In attesa di conoscere i dati completi sull’andamento delle emissioni nel periodo 2008-2012, e quindi sapere se e in che misura il Protocollo di Kyoto è stato rispettato (il periodo fissato dal Protocollo è finito da pochissimo, precisamente il 31 dicembre 2012), la conferenza di Doha del 26 novembre-7 dicembre 2012 ha dato il via alla seconda fase della lotta al riscaldamento globale, il cosiddetto “Kyoto2”, che prevede una riduzione delle emissioni a una quota su cui però al momento non c’è ancora un’intesa (si parla per l’entrata in vigore del 2015, e per la Ue dovremmo essere su un obiettivo del 20% di emissioni in meno in cinque anni; l’obiettivo ultimo, in ogni caso, è riuscire a mantenere l’aumento della temperatura globale al di sotto dei 2 °C ).
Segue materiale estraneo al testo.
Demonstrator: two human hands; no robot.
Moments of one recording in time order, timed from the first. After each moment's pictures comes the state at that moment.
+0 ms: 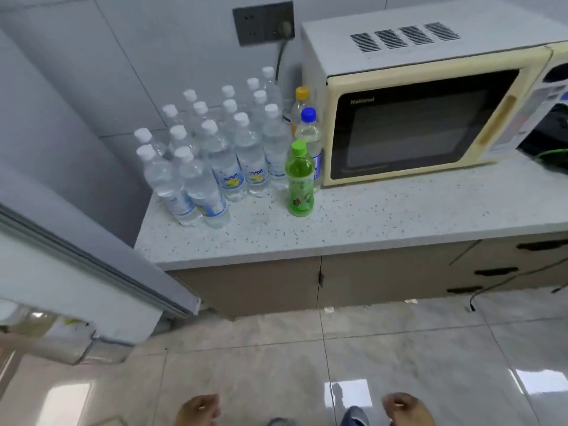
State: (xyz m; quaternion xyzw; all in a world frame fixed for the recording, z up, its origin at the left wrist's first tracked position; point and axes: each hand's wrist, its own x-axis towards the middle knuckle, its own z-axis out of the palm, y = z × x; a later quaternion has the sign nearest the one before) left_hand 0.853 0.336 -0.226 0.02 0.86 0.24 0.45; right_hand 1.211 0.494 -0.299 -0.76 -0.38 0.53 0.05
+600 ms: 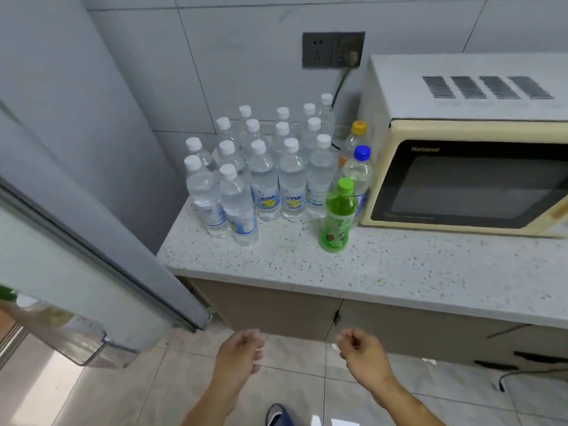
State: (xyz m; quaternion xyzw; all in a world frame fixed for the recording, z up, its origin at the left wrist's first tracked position) left_hand 0.864 0.479 -0.182 -0.01 0.77 0.48 0.41; right_hand 1.064 0.630 -0.199 -0.54 -0.63 0.56 0.10
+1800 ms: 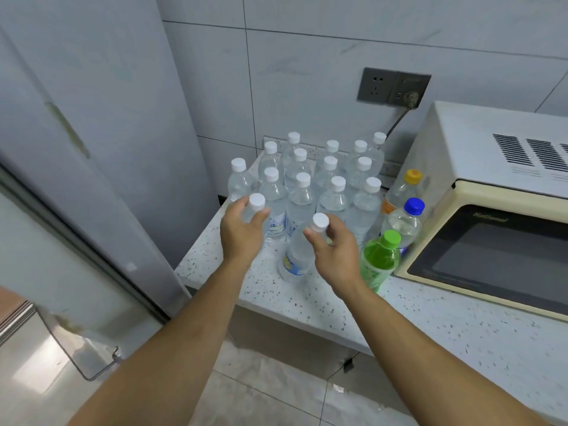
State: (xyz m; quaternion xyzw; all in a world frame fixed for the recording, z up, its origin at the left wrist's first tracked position) left_hand 0.707 0.634 -0.036 0.16 0.78 0.60 0.05; right_hand 0.848 0.734 -0.046 -0.28 -0.73 0.52 0.34
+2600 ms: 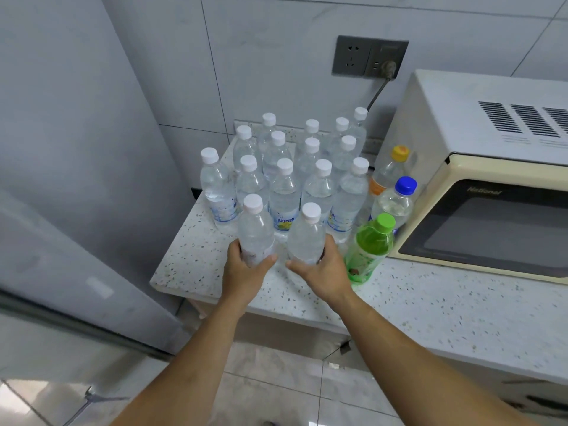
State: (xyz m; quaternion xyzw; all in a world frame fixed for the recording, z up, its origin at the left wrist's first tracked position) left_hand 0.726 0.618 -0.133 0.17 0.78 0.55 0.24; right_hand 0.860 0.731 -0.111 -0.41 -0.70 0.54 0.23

Un problema non da poco riguarda il numero e l’entità dei Paesi aderenti. Secondo le regole Kyoto sarebbe entrato in vigore quando fosse stato ratificato da almeno 55 nazioni e se queste nazioni fossero state nel loro complesso responsabili della produzione di almeno il 55% delle emissioni globali. Il trattato ha quindi potuto entrare in vigore soltanto sette anni e due mesi dopo la firma, quando questa soglia minima è stata raggiunta con la ratifica da parte della Russia. Di fatto Kyoto è stato sottoscritto da 141 nazioni, ma con alcune defezioni decisive, in particolare gli Stati Uniti (Paese non aderente) e la Cina (Paese formalmente aderente ma esonerato dagli obblighi fissati dal Protocollo). L’assenza di questi Paesi è gravissima, se si pensa che da soli gli stati Uniti sono responsabili di circa il 36% delle emissioni globali di biossido di carbonio, e gli Stati Uniti e la Cina insieme producono oltre la metà delle emissioni globali di gas serra. E la situazione è ulteriormente peggiorata alla conferenza di Doha: al momento a Kyoto2 non hanno aderito né Stati Uniti e Cina, né altri Paesi forti emettitori come India, Russia, Sud Africa, Brasile, Giappone e Canada. Per questo sia il WWF che Greenpeace al momento hanno parlato di un “mezzo fallimento” e il Ministro dell’Ambiente italiano Corrado Clini ha dichiarato: “molti hanno messo i cambiamenti climatici in basso nell’agenda, con la scusa della crisi, ma è un errore, perché i disastri causati dai cambiamenti climatici mettono a rischio anche l’economia, quindi i due discorsi vanno portati avanti assieme. Peraltro si sarebbe potuto ottenere molto di più se gli Usa, dopo la rielezione di Obama, avessero preso degli impegni, ma ci dicono che sono bloccati dal Congresso a maggioranza repubblicana”.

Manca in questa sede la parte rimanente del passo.